• [What you are asked to do]: Write out the lines below exactly, beginning at the one with "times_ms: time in" and stopping after the one with "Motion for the"; the pictures are not copied.

• [Data excerpt]:
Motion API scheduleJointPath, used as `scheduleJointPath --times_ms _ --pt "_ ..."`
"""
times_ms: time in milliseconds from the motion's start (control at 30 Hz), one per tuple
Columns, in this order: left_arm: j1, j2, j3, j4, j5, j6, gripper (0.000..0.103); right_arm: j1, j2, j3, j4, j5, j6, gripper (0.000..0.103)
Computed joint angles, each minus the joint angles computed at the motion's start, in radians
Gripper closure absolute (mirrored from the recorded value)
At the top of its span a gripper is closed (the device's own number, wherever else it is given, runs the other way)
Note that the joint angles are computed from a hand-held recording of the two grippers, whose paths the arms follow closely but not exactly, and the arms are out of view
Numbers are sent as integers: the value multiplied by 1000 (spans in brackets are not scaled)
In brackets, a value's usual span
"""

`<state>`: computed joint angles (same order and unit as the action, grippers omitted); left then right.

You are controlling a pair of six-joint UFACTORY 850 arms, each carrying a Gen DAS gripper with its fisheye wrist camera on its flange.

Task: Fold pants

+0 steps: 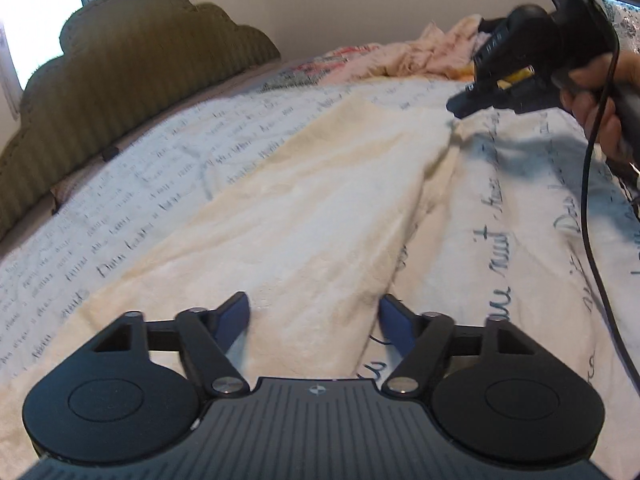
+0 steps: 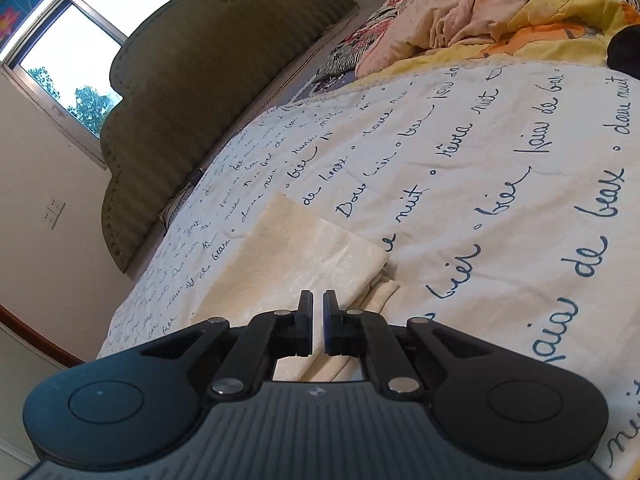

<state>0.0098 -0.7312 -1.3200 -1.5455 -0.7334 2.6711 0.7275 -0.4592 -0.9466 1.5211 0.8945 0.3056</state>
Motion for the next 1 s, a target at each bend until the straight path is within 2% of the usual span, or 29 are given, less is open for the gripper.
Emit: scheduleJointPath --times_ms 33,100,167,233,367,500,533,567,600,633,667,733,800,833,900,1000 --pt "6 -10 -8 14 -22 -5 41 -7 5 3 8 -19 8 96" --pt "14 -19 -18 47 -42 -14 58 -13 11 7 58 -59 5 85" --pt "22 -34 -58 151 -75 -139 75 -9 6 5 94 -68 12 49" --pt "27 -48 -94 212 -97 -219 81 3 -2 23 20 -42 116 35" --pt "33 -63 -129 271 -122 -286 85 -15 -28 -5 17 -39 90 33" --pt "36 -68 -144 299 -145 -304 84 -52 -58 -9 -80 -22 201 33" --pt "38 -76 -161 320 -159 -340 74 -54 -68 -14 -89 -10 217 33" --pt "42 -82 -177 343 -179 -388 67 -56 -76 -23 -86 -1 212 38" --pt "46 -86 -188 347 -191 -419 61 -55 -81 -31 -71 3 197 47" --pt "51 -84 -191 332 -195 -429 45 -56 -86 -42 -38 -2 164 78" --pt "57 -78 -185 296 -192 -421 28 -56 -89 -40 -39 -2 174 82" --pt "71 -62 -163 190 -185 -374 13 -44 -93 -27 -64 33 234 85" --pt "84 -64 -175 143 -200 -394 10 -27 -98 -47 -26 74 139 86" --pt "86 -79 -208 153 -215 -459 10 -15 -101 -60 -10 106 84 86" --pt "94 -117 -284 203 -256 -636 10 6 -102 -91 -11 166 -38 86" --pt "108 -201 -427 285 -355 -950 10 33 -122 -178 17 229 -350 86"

• [Solved exercise]:
times_ms: time in milliseconds from the motion's start (control at 30 Hz), one per tuple
Columns, in this order: left_arm: j1, j2, j3, j4, j5, j6, gripper (0.000..0.103); right_arm: j1, j2, j3, j4, j5, j6, gripper (0.000..0.103)
Computed joint angles, each minus the joint angles computed at the motion's start, in radians
Gripper closure absolute (mirrored from the recorded value)
At the top of its span a gripper is closed (the device's own number, wherever else it is given, runs the other way)
Note that the joint angles are computed from a hand-held recording of the two grippers, whose paths the arms follow closely but not exactly, and the arms are out of view
Numbers are sent as integers: the value multiplied by 1000 (spans in brackets are not scaled)
In brackets, a value's usual span
"""

`<state>`: computed joint angles (same order and unit as the action, grippers omitted); left then right.

You are controlling a pair of six-joint UFACTORY 850 arms, each carrying a Gen DAS gripper with its fisheye wrist camera on its flange.

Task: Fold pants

+0 steps: 
+0 steps: 

<state>0.0098 -0.7312 -1.3200 -1.5455 -0.7334 2.6711 0.7275 -0.4592 -0.9466 1.5211 0.8945 0.3056</state>
Motion for the next 1 s, a target at each bend until the straight path is within 2% of the usual span, or 29 are given, less is open for the gripper.

Work on this exercise is finished.